Copy each entry below exactly.
[Dataset excerpts — start]
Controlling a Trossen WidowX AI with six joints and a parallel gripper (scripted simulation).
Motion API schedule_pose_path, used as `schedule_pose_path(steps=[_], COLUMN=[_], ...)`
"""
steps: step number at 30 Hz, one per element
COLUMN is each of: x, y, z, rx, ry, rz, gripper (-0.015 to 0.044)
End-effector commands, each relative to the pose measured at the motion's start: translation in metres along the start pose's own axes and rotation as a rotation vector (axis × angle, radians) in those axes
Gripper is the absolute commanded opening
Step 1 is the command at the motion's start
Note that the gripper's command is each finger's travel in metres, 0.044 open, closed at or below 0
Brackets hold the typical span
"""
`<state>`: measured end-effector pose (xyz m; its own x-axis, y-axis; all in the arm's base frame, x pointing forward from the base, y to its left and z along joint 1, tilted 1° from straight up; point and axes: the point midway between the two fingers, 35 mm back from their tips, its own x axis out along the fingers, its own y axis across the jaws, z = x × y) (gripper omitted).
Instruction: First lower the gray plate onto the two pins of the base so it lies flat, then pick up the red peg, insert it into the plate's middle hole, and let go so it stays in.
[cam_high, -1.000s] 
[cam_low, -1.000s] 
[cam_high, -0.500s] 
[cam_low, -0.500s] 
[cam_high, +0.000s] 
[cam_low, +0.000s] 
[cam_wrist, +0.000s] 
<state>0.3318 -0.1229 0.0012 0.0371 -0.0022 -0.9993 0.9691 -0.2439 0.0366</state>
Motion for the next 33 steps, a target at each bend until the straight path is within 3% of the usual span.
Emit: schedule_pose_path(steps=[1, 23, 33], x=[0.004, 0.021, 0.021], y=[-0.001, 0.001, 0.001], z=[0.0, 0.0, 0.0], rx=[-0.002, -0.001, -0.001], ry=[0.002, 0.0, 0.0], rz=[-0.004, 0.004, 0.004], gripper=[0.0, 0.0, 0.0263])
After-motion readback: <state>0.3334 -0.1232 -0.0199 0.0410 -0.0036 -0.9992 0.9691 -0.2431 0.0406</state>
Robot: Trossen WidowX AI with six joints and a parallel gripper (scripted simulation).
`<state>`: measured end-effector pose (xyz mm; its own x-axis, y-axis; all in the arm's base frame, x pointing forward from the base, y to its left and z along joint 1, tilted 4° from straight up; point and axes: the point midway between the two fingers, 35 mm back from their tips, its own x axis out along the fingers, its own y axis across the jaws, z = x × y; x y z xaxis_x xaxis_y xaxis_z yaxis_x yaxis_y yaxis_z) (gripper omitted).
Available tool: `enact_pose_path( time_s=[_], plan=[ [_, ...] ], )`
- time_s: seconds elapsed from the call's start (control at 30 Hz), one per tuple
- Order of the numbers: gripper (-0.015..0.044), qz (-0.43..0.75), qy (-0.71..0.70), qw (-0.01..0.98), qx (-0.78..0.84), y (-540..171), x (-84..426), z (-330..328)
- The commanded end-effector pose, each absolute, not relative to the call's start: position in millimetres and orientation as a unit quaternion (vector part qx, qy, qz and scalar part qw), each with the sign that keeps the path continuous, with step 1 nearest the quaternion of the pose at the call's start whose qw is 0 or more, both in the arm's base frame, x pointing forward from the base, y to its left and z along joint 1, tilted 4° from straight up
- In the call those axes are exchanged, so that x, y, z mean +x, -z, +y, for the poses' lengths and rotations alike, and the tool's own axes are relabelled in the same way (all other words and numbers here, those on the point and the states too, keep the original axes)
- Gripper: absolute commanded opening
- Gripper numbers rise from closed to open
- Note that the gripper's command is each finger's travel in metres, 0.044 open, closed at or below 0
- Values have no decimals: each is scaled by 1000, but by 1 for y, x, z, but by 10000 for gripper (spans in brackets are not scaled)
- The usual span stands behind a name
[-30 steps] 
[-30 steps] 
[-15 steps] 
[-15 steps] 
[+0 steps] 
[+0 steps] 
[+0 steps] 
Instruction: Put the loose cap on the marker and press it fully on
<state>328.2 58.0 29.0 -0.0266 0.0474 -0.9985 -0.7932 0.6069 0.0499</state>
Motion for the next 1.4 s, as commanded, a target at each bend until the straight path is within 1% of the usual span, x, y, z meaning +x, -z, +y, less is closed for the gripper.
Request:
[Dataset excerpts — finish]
Expected answer =
Controlling a Trossen WidowX AI with six joints and a parallel gripper (scripted simulation).
Motion API schedule_pose_path, used as `schedule_pose_path(steps=[_], COLUMN=[_], ...)`
"""
steps: step number at 30 Hz, one per element
COLUMN is each of: x, y, z, rx, ry, rz, gripper (-0.015 to 0.044)
End-effector commands, each relative to the pose measured at the motion's start: translation in metres along the start pose's own axes and rotation as a rotation vector (axis × angle, radians) in those axes
Gripper is the absolute commanded opening
Step 1 is the command at the motion's start
Note that the gripper's command is each finger's travel in metres, 0.044 open, closed at or below 0
Brackets hold the typical span
"""
`<state>`: measured end-effector pose (xyz m; its own x-axis, y-axis; all in the arm's base frame, x pointing forward from the base, y to its left and z along joint 1, tilted 1° from straight up; point and axes: the point midway between the two fingers, 35 mm back from their tips, its own x axis out along the fingers, its own y axis across the jaws, z = x × y) (gripper omitted).
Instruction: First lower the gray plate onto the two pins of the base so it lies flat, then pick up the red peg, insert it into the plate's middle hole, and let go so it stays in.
[cam_high, -1.000s] 
[cam_low, -1.000s] 
[cam_high, -0.500s] 
[cam_low, -0.500s] 
[cam_high, +0.000s] 
[cam_low, +0.000s] 
[cam_wrist, +0.000s] 
<state>0.3318 -0.1229 0.0012 0.0371 -0.0022 -0.9993 0.9691 -0.2439 0.0366</state>
Motion for the next 33 steps, a target at each bend until the straight path is within 3% of the usual span.
Emit: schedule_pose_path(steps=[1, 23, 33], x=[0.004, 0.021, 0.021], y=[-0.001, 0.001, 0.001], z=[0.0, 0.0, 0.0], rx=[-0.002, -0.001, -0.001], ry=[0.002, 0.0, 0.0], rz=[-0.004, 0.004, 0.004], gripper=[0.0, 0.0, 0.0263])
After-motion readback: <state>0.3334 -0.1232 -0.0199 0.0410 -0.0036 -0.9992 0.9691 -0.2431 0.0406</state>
Robot: Trossen WidowX AI with six joints and a parallel gripper (scripted simulation).
`<state>`: measured end-effector pose (xyz mm; its own x-axis, y-axis; all in the arm's base frame, x pointing forward from the base, y to its left and z along joint 1, tilted 4° from straight up; point and axes: the point midway between the two fingers, 35 mm back from their tips, its own x axis out along the fingers, its own y axis across the jaws, z = x × y; x y z xaxis_x xaxis_y xaxis_z yaxis_x yaxis_y yaxis_z) (gripper omitted).
Available tool: `enact_pose_path( time_s=[_], plan=[ [_, ...] ], )`
- time_s: seconds elapsed from the call's start (control at 30 Hz), one per tuple
- Order of the numbers: gripper (-0.015..0.044), qz (-0.43..0.75), qy (-0.71..0.70), qw (-0.01..0.98), qx (-0.78..0.84), y (-540..171), x (-84..426), z (-330..328)
- The commanded end-effector pose, each absolute, not relative to the call's start: position in millimetres and orientation as a unit quaternion (vector part qx, qy, qz and scalar part qw), each with the sign that keeps the path continuous, with step 1 nearest the quaternion of the pose at the call's start whose qw is 0 or more, both in the arm's base frame, x pointing forward from the base, y to its left and z along joint 1, tilted 4° from straight up
- In the call those axes are exchanged, so that x, y, z mean +x, -z, +y, for the poses' lengths and rotations alike, and the tool's own axes are relabelled in the same way (all other words and numbers here, those on the point and the states too, keep the original axes)
- Gripper: absolute commanded opening
- Gripper numbers rise from closed to open
- Note that the gripper's command is each finger's travel in metres, 0.044 open, closed at or below 0
- Values have no decimals: each is scaled by 1000, but by 1 for y, x, z, but by 10000 for gripper (spans in brackets are not scaled)
- The usual span stands behind a name
[-30 steps] 
[-30 steps] 
[-15 steps] 
[-15 steps] 
[+0 steps] 
[+0 steps] 
[+0 steps] 
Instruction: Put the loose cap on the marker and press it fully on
<state>328.2 58.0 29.0 -0.0266 0.0474 -0.9985 -0.7932 0.6069 0.0499</state>
Motion for the next 1.4 s, as commanded, a target at each bend until the straight path is within 1% of the usual span, x, y, z meaning +x, -z, +y, less is closed for the gripper.
Request:

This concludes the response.